Only high-end motherboards support Thunderbolt ports and only a few ones integrate a dedicated header for AICs. So, before purchasing one, I highly recommend inspecting the specs to confirm if your mainboard supports Thunderbolt headers.
Clear CMOS Header
During most hardware troubleshooting, clearing CMOS can be an effective solution. Whether your PC isn’t booting up or you need to restore BIOS to factory defaults, most manufacturers recommend shorting the CMOS header. Doing so resets the RTC RAM that stores the system’s time, date, and other parameters.
However, the process varies slightly based on the number of pins available on your mainboard. I’ve covered them both in brief below.
Important: Make sure to properly shut down the system and unplug the PSU cord before shorting the relevant pins.
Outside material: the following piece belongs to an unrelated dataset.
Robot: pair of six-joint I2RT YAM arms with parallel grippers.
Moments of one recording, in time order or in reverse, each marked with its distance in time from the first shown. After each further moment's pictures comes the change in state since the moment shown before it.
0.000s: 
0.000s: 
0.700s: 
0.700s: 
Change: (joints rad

Most modern motherboards include a 2-pin RTC header. To clear CMOS, you can place a jumper cap (if available) or simply short them for a few seconds using a flat-headed screwdriver.
If you have a relatively older board, it might come with a 3-pin Clear CMOS header.
To erase its data, simply change the jumper cap position from the first two pins to the next two. Wait for a few seconds before reverting the configuration.
Although I’ve covered the most used connectors and headers, there are still a few more to explore. Here’s a list of some common ones available on most motherboards but these are still rarely used.
Serial and Parallel Port Connectors
These days, motherboards do not offer older computer ports like COM and LPT on the rear I/O panel. Instead, they come with serial and parallel headers where you can attach the dedicated cables of your add-on card.
Temperature Sensor Header
For users who wish to integrate a thermal sensor for detecting the temperature of various hardware components, some motherboards come with a relevant header.
To locate it, look for EC_TEMP, T_SENSOR, or similar labels imprinted on the PCB. They have a 2-pin configuration (SENSOR IN/GND) and are mainly used for checking CPU / discrete GPU / motherboard temperature.
TPM Module Connector
With the popularity of firmware TPM (fTPM), hardware TPM isn’t the primary choice among most users. However, from a security point of view, they are still miles ahead of the former.
Although dedicated TPM chips come pre-built in some motherboards, others simply offer a dedicated header to add one. Generally, it’s labeled TPM or SPI TPM – so, you shouldn’t have difficulty locating this connector.
Noise Detection Header
Well, loud fans and coolers are always headaches. With the noise detection feature on some high-end motherboards, you can detect the sound pressure in decibels.
Usually, such models offer at least one noise detection cable, which can be connected directly to the NOISE_SENSOR header. Then, use the BIOS utility or OEM software to read the parameters and you can configure the fan speeds accordingly.
Even though I have covered most of the connectors available on both old and modern motherboards, I still may have missed out on proprietary ones. So, it’s always recommended to go through the user manual to learn if there’s a new one available.
For instance, our Gigabyte AORUS TRX40 MASTER comes with an Add-in Card Connector. Likewise, MSI MAG 550M MORTAR includes a JCI1 header for chassis intrusion (with a dedicated switch).